Julio observó a su hija.

—Sí. Pasaremos aquí la noche. Llevamos demasiado tiempo inactivos. Yo estoy agotado.

—Yo también —confesó ella resoplando.

Julio se asomó. Fuera no se veía a nadie. Volvió dentro y aseguró como pudo la puerta con un trozo de cuerda.

Comieron unas barritas y bebieron un zumo cada uno. En menos de media hora estaban los dos durmiendo, el agotamiento los había vencido.

El golpe lo despertó. Se incorporó y escuchó. Su reloj indicaba que eran las tres de la madrugada. El golpe se repitió. No había duda. Sonaba en la puerta. Giulia se despertó también, le agarró del brazo y se pegó a él. Julio no se movió. Sus músculos no le respondían. Alguien golpeaba la puerta, seguramente uno de esos seres, y lo único que le impedía entrar era una cuerda de guita. La situación era más angustiosa aún por la oscuridad que lo envolvía todo. Las velas se habían apagado y no se sentía capaz de acercarse a por la caja de cerillas.
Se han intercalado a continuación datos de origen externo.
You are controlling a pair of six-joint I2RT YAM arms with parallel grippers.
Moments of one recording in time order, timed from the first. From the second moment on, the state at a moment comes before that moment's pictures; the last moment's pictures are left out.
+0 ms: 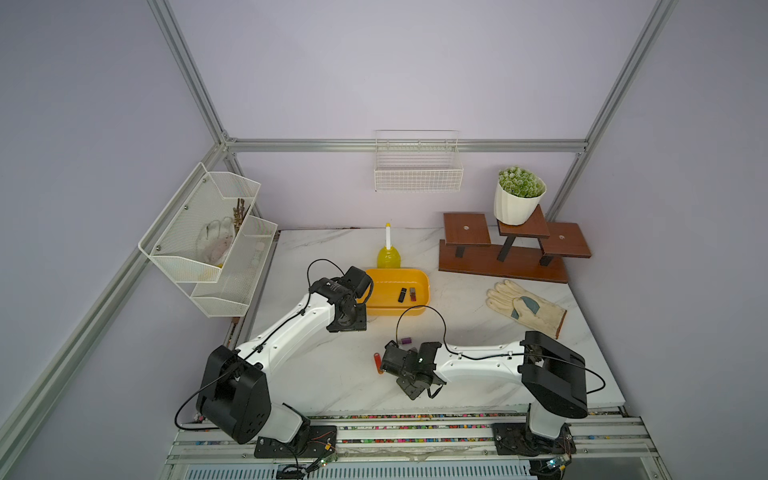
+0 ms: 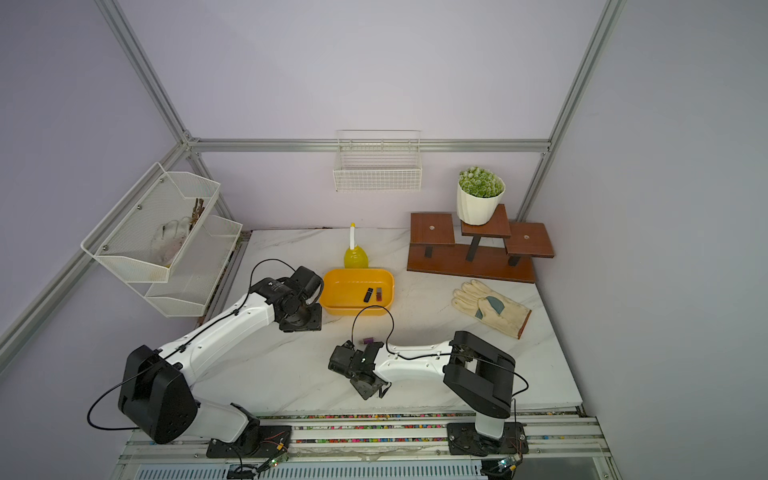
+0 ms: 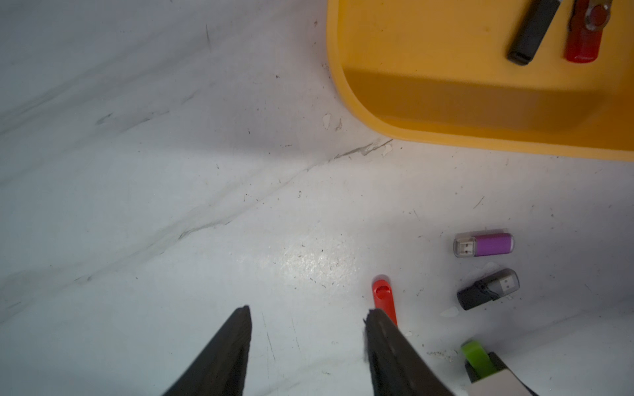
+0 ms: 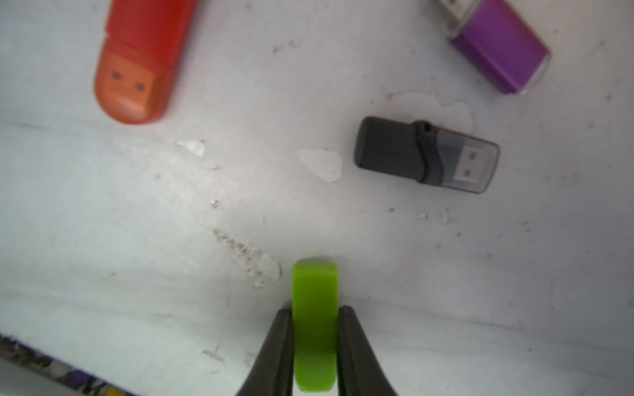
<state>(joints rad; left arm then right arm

El tiempo que transcurrió hasta que el alba despuntó y las rendijas que mostraba la puerta permitieron que algo de luz se adentrase en el interior de la caseta, le pareció interminable. Los golpes no habían dejado de producirse. Con diferente cadencia y con distinta intensidad pero aún se repetían. Se habían guarecido en la casa para intentar descansar y los dos estaban más agotados que cuando se acostaron. No tenía sentido permanecer así. Lo quisiera o no tenía que enfrentarse a lo que fuera que hubiese al otro lado golpeando la madera.
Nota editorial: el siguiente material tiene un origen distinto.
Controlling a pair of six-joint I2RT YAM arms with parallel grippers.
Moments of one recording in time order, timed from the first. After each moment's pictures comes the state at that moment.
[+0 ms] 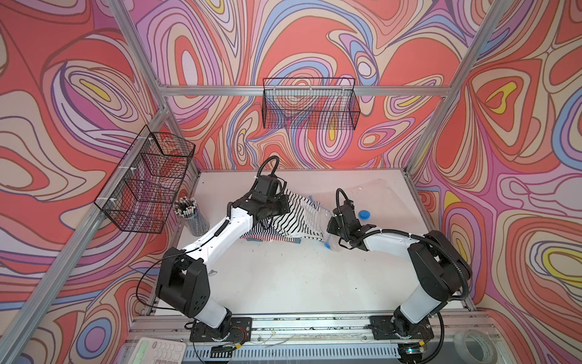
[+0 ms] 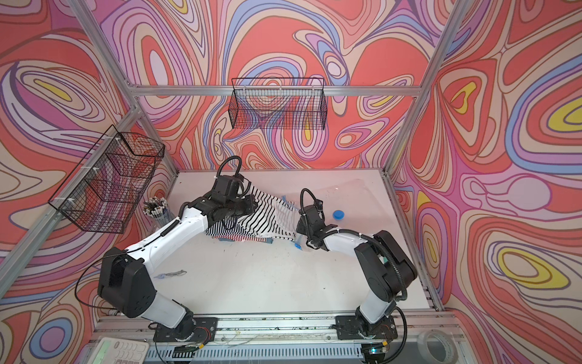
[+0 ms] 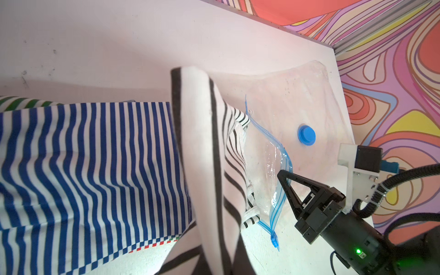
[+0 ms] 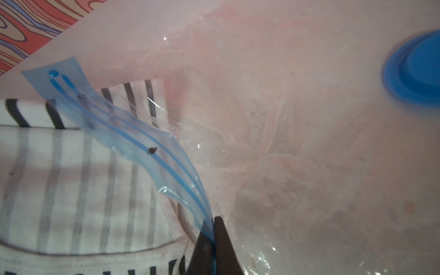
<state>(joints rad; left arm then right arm) -0.46 1.54 1.27 -0.49 0.12 -0.57 0.53 1.68 0.86 0.01 0.21 0.72</state>
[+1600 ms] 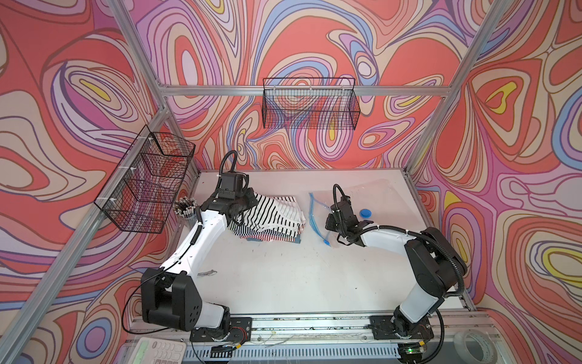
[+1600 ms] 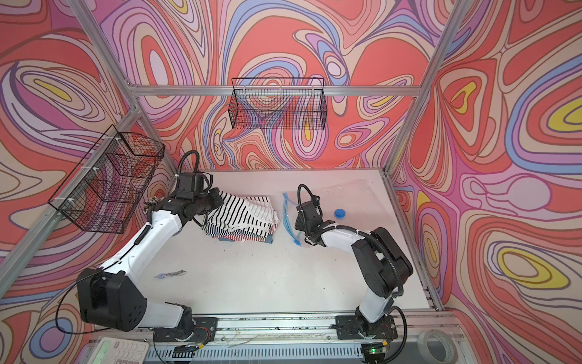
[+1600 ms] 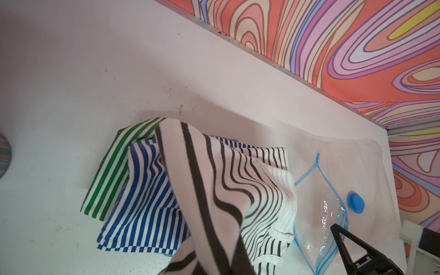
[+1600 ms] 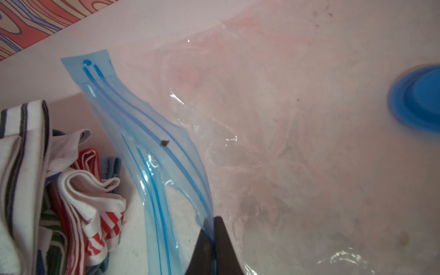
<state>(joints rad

Julio le indicó entre susurros a su hija que permaneciese en silencio. Se arrastró hasta la esquina en la que había visto varias herramientas y cogió una azada. Tras varias inspiraciones para infundirse un valor que no poseía se decidió a soltar la cuerda. Se abalanzó sobre la puerta con decisión. La garrafa que colgaba del tejado pasó ahora a través de la puerta. A su vuelta a punto estuvo de impactar en su sorprendido rostro. Era eso. Solo una garrafa vacía que alguien había tenido la idea de colgar de algún punto del tejadillo de la caseta. Una sensación de ridículo, vergüenza y alivio a un mismo tiempo lo invadió.

—¡Cuidado!

El aviso de su hija llegó justo a tiempo. Uno de esos seres, rezumando sangre hedionda por su boca se abalanzó sobre Julio. Tan solo fue capaz de interponer el mango de madera de la azada entre las fauces del hombre y su cara. Varios dientes salieron despedidos, uno de los incisivos le golpeó en la frente. Un escupitajo de sangre oscura impregnó el palo provocándole incipientes arcadas. El muerto mordía el mango como si le fuera la vida en ello pero a medida que pasaban los segundos y se iba tranquilizando percibía que la fuerza que ejercía ese ser no era excesiva, podía contenerlo sin dificultad. Julio observó los ojos rojos de capilares reventados, el espacio de su cara donde debía haber una oreja y que ahora era una herida supurante.

—¡Papa! —La voz de su hija lo devolvió a la realidad.

Empujó con fuerza y el hombre trastabilló retrocediendo un par de pasos. Julio empuñó entonces la azada como si se dispusiera a cavar y asestó un golpe mortal al individuo, un golpe mortal para un ser que ya estaba muerto. El mellado metal se hundió en el cráneo como si de mantequilla se tratase y el zombi cayó inmóvil. Giulia le observaba temblorosa. Julio soltó la azada y vació su estómago casi sobre el zombi que terminaba de matar.

Habían transcurrido más de dos horas desde el incidente con el zombi. Caminaban una al lado del otro sin soltar palabra. Julio no podía quitarse de la cabeza la mirada de su hija tras haber acabado con el zombi. Decidió que tenía que hablar sobre ello, explicárselo.

—Giulia —se detuvo y se sentó a un lado del camino sobre la mochila.

Su hija se dejó caer en el suelo, a un par de pasos de él.

—Tenía que hacerlo, me iba a morder, yo…

La niña hundió el rostro entre las rodillas y lloró todo lo que no había llorado desde que el mundo se había transformado en un escenario de pesadilla.